Nos últimos anos, o vírus se espalhou e deixou o chamado "grupo de risco", que incluía os homossexuais, os usuários de drogas e pessoas que sofreram transfusões de sangue. "A infecção aumentou em mulheres, nos municípios do interior e na população de baixa escolaridade e baixa renda", comenta Mariângela Simões, do Programa Nacional de DST e Aids. Marisa Cardoso França, 48 anos, descobriu estar infectada em 1996. "Estava grávida de minha segunda filha e, no exame de sangue, recebi o diagnóstico. Foi um susto. Fiquei dias em meu quarto e só chorava", lembra. "Conhecia bem a doença, pois cuidei de meu pai que desde 1991 era soropositivo e infectou minha mãe, ambos já falecidos", revela a aposentada, que há dois anos trabalha como voluntária do Grupo de Apoio à Prevenção da Aids (GAPA) na Baixada Santista e tem certeza de que contraiu o vírus de seu ex-parceiro, usuário de drogas. "Recebi apoio de vizinhos e amigos. Já a família se afastou e só liga de vez em quando para saber se está tudo bem. Minha filha é soronegativo e conversamos sobre tudo." Sobre relacionamentos, Marisa é enfática: "O preconceito é forte, as pessoas têm medo de manter contato. O melhor é ficar só". "Dizer que a sociedade está perdendo o preconceito é balela", concorda Jurandir. "Ela está cada vez mais hipócrita.

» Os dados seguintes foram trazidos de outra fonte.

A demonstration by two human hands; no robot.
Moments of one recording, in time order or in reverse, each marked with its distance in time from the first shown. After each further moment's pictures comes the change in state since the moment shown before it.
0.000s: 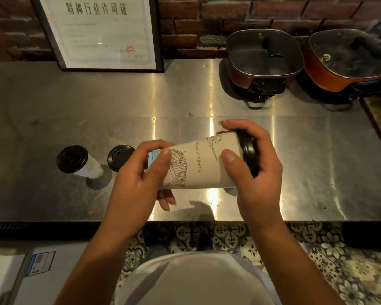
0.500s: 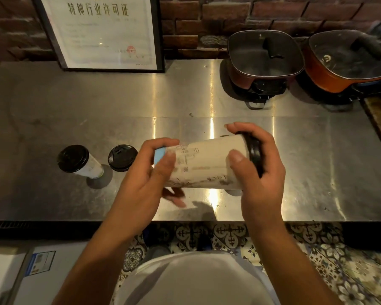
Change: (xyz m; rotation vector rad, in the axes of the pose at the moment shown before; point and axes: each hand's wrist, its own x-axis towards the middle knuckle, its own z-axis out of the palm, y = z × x) left_hand -0.002 0.004 0.003 -0.044 -0.142 -0.057; right_hand -0.005 0.002 -0.001 0.052 0.062 0.091
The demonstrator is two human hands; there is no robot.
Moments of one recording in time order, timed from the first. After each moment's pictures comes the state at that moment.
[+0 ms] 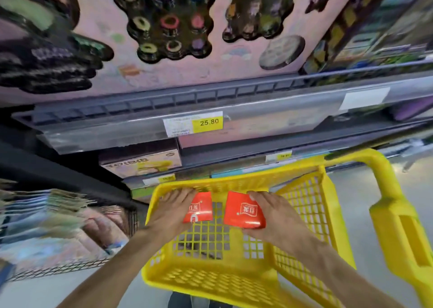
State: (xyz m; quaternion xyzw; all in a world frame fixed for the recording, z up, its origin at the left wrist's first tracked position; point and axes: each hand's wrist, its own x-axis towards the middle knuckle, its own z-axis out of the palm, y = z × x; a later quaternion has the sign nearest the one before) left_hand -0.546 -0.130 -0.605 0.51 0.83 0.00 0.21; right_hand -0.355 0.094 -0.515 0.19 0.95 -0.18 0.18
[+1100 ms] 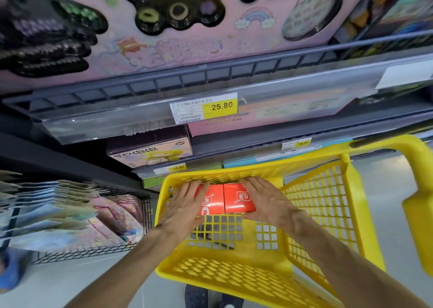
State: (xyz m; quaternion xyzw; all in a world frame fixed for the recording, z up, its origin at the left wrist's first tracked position) left_hand -0.529 -0.135 -0.597 0.50 0.85 -0.01 0.18; right_hand -0.396 0.096 -0.619 0.08 0.96 -0.15 0.21
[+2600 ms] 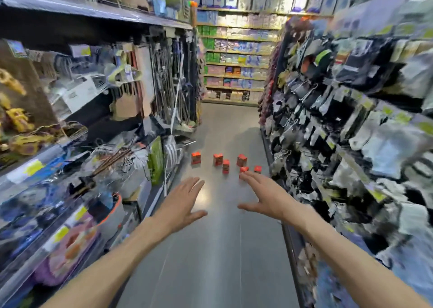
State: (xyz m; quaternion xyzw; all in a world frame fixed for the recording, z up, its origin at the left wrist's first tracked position) left_hand 0.146 0.446 -0.042 0.93 0.34 0.17 0.00; right_hand 0.435 0.367 0.000 0.63 0.77 0.00 -0.11
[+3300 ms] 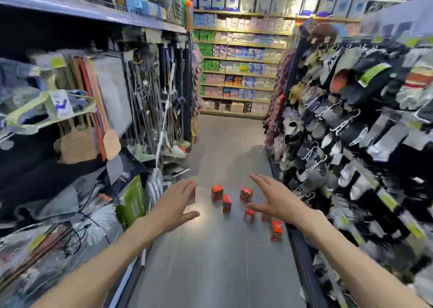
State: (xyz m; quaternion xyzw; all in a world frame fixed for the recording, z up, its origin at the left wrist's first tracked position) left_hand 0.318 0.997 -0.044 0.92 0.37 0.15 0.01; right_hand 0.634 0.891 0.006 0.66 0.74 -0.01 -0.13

As pessoas julgam pelo biótipo. O mercado de trabalho exclui quem tem aids."

Para Nancy Alonso, presidente do GAPA da Baixada Santista, que não tem o HIV, a questão da aids no Brasil é um problema da ordem social. "Em termos médicos, somos um dos melhores do mundo. Mas o povo sofre com falta de informações, preconceito e questões culturais", diz. "Quem tem hoje mais de 50 anos não costuma usar preservativos em suas relações. Tanto que o número de pessoas na terceira idade infectadas não pára de crescer. Se em 1995 eram 100 casos acima de 60 anos, em 2006 já são 397." Para o futuro, espera-se, além de medicamentos mais modernos e possibilidades de vacinas contra determinados grupos do vírus, uma preocupação e conscientização maior da sociedade. É preciso intensificar as campanhas preventivas em mulheres, idosos e jovens, usar preservativos sempre e fazer exames de HIV todo ano. O diagnóstico tardio, quando o paciente procura o médico após sentir sintomas de doenças oportunistas, ainda é o responsável pelo alto número de internações e mortes. Para quem tem o vírus, é importante aderir ao tratamento de forma correta. Tomar remédios sem falhas e manter o acompanhamento médico. A medicina vem contribuindo, diminuindo o número de pílulas que devem ser tomadas e reduzindo efeitos colaterais. "A vida é uma festa, mas a aids não é brincadeira", diz Nancy Alonso.